Read PDF in background?

I’m studying for Assoc. cert using a practice test. Here’s the question that confuses me:

According to best practices, which activity should be used to retrieve individual pieces of data from a digital PDF in the background using UI Automation?

  • Get OCR Text
  • Read PDF with OCR
  • Get Text
  • Get Text Exists

According to the creator of the tutorial, the answer is Get Text.
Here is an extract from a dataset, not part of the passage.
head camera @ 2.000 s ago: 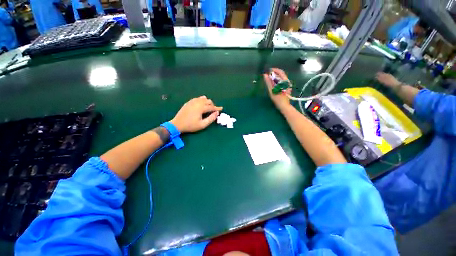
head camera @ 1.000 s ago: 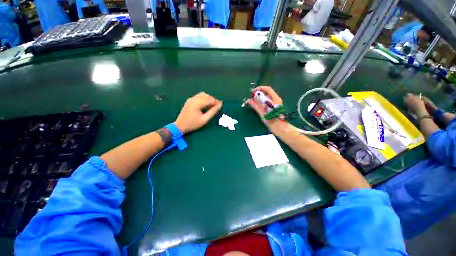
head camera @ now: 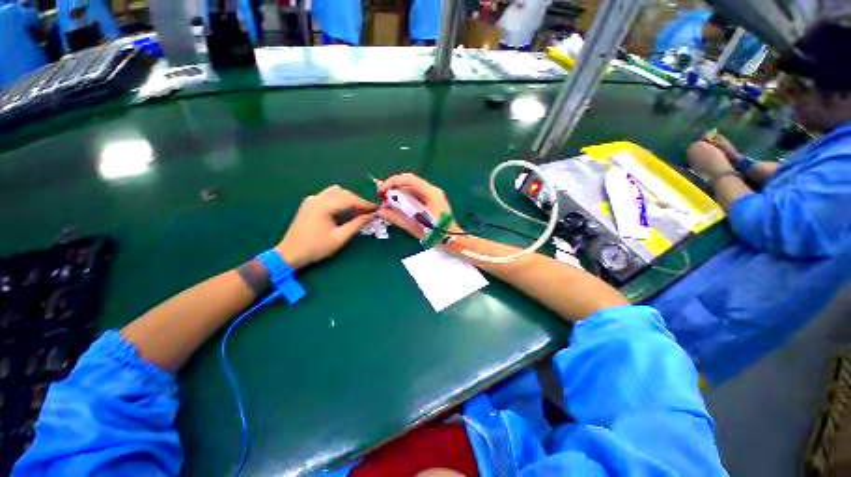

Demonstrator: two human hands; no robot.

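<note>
My right hand [head camera: 417,207] is closed around the glue dispensing syringe [head camera: 403,202], a pale and reddish barrel with a green fitting at its back end. My left hand [head camera: 322,224] is beside it, thumb and forefinger together at the syringe's front end. Anything between those fingertips is too small to make out. The crumpled white tissue [head camera: 375,228] lies on the green surface just below the fingertips, partly hidden. The flat white paper sheet [head camera: 444,279] lies under my right wrist. The pale air hose [head camera: 551,219] loops from the syringe to the right.
The grey glue controller [head camera: 583,228] stands at right, with a yellow tray [head camera: 704,202] and a white tube [head camera: 626,202] on top. Black component trays [head camera: 51,326] are at left. A metal post [head camera: 583,79] rises behind the controller. A person in blue works at far right. My blue wrist cord [head camera: 227,359] hangs down the surface.
My right hand has come left with the syringe, from near the post to my left fingertips. The view has turned right, showing more of the person there.
</note>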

But I thought the 2 activities to read a PDF file are: Read PDF Text and Read PDF Text with OCR.

Why would Get Text be better than the others?
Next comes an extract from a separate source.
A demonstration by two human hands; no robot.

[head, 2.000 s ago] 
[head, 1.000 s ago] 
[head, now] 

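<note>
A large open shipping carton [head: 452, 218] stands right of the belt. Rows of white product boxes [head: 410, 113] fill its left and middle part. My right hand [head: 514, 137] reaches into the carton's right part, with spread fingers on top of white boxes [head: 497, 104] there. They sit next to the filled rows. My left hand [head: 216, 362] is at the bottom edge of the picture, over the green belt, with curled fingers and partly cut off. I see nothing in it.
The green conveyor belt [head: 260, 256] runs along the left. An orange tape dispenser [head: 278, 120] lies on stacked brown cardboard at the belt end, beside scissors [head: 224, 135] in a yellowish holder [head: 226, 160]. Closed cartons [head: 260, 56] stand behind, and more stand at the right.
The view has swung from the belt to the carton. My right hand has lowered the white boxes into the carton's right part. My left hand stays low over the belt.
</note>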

Official trainings present both as valid options but most Solution Architects will decide on background activities (Read PDF Test or Read PDF Text with OCR)

Hope it helps

Hi,

Because the question says “using UI Automation”.

ReadPDFwithOCR and ReadPDFText are included in not UiAutoamtion but PDF activities package.
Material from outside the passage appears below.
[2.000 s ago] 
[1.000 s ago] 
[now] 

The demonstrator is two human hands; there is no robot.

Note: In this case, Background means not background process but the following background automation.

Regards,

Hi @Terry_Marr

To read a PDF in the background and extract specific data, “Get Text” is recommended when using UI Automation for PDFs that aren’t directly accessible with “Read PDF Text” or “Read PDF Text with OCR”.

Explanation of activities:

  • Get OCR Text: extracts text using OCR (Optical Character Recognition), ideal for scanned PDFs, but not recommended for background execution.
  • Read PDF with OCR: also uses OCR and requires Adobe Acrobat installation. It’s not ideal for background use due to OCR dependence and slower performance.
  • Get Text: allows extracting specific data and works well in the background when the PDF contains digital text, enabling focus on specific UI elements.
  • Get Text Exists: only checks if text is present without extracting content.

Summary: “Get Text” is suggested as it’s faster and suitable for background use when the PDF allows UI-based interaction.

Thank you! Your detailed explanation is very helpful. So, just so I am clear, to use Get Text Activity, you first set the browser to the pdf path, whether local or over the internet, correct? Then, Get Text will “read” just the text in the file, not the scanned image-text correct? Since the page is pdf and not a website, I am curious how you would set a selector on a pdf page, say for a specific paragraph, because it’s not structured like html. Am I missing something?